A patient with iron deficiency anemia (Hgb 7.8 g/dL) reports chest pain and tachycardia. What is the priority nursing action?

Answer & explanation

Correct: Assess oxygenation and apply oxygen

When a patient with iron deficiency anemia reports chest pain and tachycardia, these symptoms signal that the body's compensatory mechanisms are failing to maintain adequate oxygen delivery to tissues. With a hemoglobin of 7.8 g/dL, the oxygen-carrying capacity of the blood is significantly reduced, and chest pain with tachycardia indicates cardiac stress from hypoxia. The priority action is to assess oxygenation and apply supplemental oxygen, because correcting tissue hypoxia takes immediate precedence over any other intervention. Oxygen administration addresses the life-threatening physiological compromise directly.
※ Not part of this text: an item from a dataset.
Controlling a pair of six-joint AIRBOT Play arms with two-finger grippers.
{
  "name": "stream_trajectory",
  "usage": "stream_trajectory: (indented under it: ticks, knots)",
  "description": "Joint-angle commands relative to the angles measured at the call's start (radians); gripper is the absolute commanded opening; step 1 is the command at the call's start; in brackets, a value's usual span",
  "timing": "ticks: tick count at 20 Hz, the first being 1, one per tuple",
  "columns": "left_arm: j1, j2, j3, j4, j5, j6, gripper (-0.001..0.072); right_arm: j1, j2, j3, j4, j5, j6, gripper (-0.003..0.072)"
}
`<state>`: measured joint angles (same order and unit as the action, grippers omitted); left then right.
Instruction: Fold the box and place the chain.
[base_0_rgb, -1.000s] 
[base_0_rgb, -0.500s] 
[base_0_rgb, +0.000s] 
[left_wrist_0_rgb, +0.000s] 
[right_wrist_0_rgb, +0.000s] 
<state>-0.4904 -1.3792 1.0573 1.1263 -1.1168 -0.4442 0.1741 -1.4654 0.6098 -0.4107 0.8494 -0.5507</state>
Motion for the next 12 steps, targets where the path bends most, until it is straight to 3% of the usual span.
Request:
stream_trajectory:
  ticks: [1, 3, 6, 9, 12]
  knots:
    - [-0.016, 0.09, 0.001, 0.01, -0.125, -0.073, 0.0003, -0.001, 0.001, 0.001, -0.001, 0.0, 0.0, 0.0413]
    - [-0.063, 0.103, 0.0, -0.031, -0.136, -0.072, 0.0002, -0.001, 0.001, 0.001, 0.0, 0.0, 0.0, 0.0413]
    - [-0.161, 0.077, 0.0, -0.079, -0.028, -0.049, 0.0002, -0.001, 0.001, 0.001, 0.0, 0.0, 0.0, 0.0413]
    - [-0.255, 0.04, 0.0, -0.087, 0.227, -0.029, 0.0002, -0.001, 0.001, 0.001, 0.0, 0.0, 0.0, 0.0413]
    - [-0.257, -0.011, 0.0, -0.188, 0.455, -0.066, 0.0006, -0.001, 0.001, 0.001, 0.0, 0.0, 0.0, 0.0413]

Administering oral iron addresses the underlying deficiency but acts over weeks and provides no immediate benefit during an acute symptomatic episode. Providing dietary teaching is entirely inappropriate during an acute cardiovascular event — education is a long-term strategy and does not address the emergent situation. Encouraging ambulation is contraindicated because it would increase oxygen demand in a patient who is already experiencing cardiac stress from insufficient oxygen delivery. The nurse must first stabilize the patient's oxygenation, document findings, and notify the provider, as the patient may require a blood transfusion or urgent evaluation for acute coronary syndrome secondary to anemia-induced ischemia.